I wanted him to know that it’s okay to be just the way we are, even if it’s different to everyone else. We never went over the top with gifts and whilst I generally gave him what he had asked for, he never asked for much. The meaning behind Christmas was never a religious one for me or our family and I was always amused hearing stories of people making themselves nuts with debt and late-night shopping deals. At the end of the day what was it all for? It was just stuff! Ben and I shared the same feelings on ‘stuff’ and ‘clutter’. This was evident on our last house move. His entire life came down to just a few boxes - and he was very happy with that!
This may all sound like doom and gloom and perhaps you are relating me now to The Grinch, or Ebenezer Scrooge and I completely understand how you feel.
You know what, I really get it! On so many levels I really get it!
But here’s the thing. December 25th is JUST ANOTHER DAY! This year it is a Tuesday, I finally looked that up yesterday as I actually had no clue. And guess what? We have one of those every single week, average 4 a month and around 48 a year 😊. Tuesday in two weeks just happens to fall on December 25th but it can absolutely be treated the same as last Tuesday and the Tuesday in August or February, it all comes down to how you think and what you need to do for you.
I have made it a mission to become a master of booby trapping myself into success especially for days like this and it is a great example.
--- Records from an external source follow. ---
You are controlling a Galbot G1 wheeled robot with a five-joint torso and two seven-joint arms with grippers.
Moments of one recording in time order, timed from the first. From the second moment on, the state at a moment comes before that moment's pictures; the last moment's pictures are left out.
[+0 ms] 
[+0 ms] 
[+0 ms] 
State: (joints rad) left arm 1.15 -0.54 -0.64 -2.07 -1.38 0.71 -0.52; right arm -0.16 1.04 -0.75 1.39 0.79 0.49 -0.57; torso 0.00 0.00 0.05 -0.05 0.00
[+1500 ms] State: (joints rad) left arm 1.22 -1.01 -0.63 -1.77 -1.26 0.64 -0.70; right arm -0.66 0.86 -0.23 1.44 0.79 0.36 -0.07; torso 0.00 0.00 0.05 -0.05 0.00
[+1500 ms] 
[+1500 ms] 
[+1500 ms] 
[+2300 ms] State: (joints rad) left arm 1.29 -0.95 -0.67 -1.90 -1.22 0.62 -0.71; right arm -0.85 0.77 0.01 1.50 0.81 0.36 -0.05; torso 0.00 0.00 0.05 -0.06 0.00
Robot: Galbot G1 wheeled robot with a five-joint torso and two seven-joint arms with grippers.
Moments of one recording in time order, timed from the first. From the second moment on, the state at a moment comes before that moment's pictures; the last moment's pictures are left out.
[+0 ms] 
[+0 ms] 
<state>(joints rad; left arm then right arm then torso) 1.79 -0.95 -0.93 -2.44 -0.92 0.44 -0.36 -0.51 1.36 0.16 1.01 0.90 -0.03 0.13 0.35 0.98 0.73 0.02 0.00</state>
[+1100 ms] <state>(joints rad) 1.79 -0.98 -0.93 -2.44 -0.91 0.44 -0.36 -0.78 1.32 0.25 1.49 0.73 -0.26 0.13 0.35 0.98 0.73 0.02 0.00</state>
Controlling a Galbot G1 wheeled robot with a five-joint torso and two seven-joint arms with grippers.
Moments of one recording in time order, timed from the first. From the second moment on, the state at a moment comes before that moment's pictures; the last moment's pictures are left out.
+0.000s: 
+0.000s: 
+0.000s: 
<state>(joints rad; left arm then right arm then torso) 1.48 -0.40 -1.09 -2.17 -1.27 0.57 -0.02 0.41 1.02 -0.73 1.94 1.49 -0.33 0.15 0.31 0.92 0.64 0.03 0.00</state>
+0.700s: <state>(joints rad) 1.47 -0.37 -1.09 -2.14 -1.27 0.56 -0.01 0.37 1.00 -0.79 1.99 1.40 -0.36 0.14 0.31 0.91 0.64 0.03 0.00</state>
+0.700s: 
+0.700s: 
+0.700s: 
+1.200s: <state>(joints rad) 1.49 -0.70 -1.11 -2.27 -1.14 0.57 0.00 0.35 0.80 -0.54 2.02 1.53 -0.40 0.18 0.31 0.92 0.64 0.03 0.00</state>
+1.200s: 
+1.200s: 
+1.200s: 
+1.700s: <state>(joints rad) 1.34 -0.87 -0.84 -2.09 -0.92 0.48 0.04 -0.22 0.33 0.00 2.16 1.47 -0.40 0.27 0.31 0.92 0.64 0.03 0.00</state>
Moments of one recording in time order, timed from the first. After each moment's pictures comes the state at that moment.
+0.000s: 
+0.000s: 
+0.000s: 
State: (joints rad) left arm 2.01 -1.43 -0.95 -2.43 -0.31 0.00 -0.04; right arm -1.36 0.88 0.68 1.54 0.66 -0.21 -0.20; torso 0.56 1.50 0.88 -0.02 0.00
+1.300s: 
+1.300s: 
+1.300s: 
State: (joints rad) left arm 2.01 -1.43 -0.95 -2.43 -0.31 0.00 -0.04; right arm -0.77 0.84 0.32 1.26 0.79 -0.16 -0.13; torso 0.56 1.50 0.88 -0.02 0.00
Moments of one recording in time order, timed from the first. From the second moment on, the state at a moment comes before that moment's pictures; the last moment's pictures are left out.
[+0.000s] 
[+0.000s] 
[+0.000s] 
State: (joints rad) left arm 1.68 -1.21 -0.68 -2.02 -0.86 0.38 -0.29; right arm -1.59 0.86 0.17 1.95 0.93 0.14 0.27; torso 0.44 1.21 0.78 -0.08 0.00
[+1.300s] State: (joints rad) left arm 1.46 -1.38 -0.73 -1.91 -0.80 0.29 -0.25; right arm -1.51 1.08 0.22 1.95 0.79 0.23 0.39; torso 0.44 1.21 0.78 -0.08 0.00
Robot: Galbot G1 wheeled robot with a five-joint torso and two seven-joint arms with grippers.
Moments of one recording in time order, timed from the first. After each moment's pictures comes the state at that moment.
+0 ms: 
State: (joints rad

I know that if I don’t have a plan for the 25th it would be a train wreck waiting to happen. That plan might be as simple as not acknowledging the day. Some may call it denial, I call it coping. I do things differently to most, I am sure this will be no surprise for those of you that know me, and I am not suggesting you do the same. What I am suggesting is if this is a painful time for you or someone you know, you need to do what will work for YOU, and no one else!
Why? Because when you go to sleep on the 25th of December it’s going to be over for another year. It’s done! and you don’t have to think about it again until next year or at least until the calendar clicks to the 1st of December in 2019. Who knows where you will be then. Life could look very differently to how you see it today.
So my message is one of empathy and hopefully support. If this time of year reduces you to tears at the drop of an advertising catalogue I get it! If you feel pressure to be a certain way or feel a certain way or if you put pressure on yourself to act a certain way, I get it! If you fall apart when you open your eyes on the 25th of December, for a million different reasons - I get it!
I really REALLY get it!!
So … I am here to tell you that it’s totally okay to feel the way you do and you can get through this! I have done it more than once and I can promise you, you can too! No matter what your scenario is YOU CAN DO THIS. No matter how many times you break down, you can get back up again. No matter what happens between now and the end of the year, IT WILL BE OKAY. There are no coincidences. Sometimes we just need to hear from someone who has experienced some of the things we have, tell us “I promise you it is all going to be okay. I know it doesn’t feel like it right now, but I promise it will be”.
So here is your message – I promise you whoever you are and wherever you are and no matter what your circumstances are, you CAN get through this and it is all going to be okay! You are stronger than you think and the 26th of December is a brand new day.